- _YOUR ASSIGNMENT_
Going through the data below, please show each line containing the string "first".

↓

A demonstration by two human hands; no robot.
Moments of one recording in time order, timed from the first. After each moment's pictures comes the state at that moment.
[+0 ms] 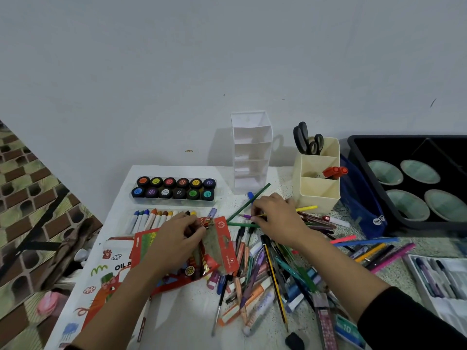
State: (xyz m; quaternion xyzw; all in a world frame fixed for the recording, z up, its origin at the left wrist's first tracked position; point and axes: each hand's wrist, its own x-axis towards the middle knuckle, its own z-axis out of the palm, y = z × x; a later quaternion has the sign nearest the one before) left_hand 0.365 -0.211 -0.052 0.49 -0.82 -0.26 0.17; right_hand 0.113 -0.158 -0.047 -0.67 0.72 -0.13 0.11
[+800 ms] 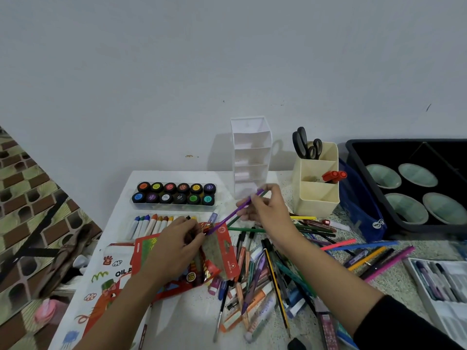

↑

- _SOLUTION FOR THIS EXERCISE_
Moments of one recording in time order, timed from the first. After each moment's pictures comes the state at that moment.
State: (xyz m; quaternion xyzw; all in a world frame fixed for the recording, z up, its origin at the left wrist's first tracked position; point and axes: each hand's wrist, its own x-axis towards the middle knuckle, its own z-axis out of the palm, y = z × x; a later quaternion has the sign nearest the one before) left_hand 0.365 -0.211 -0.052 0.49 -0.82 -0.26 0.17; right_hand 0.113 -0.158 -0.047 -0.67 0.72 -0.13 0.11

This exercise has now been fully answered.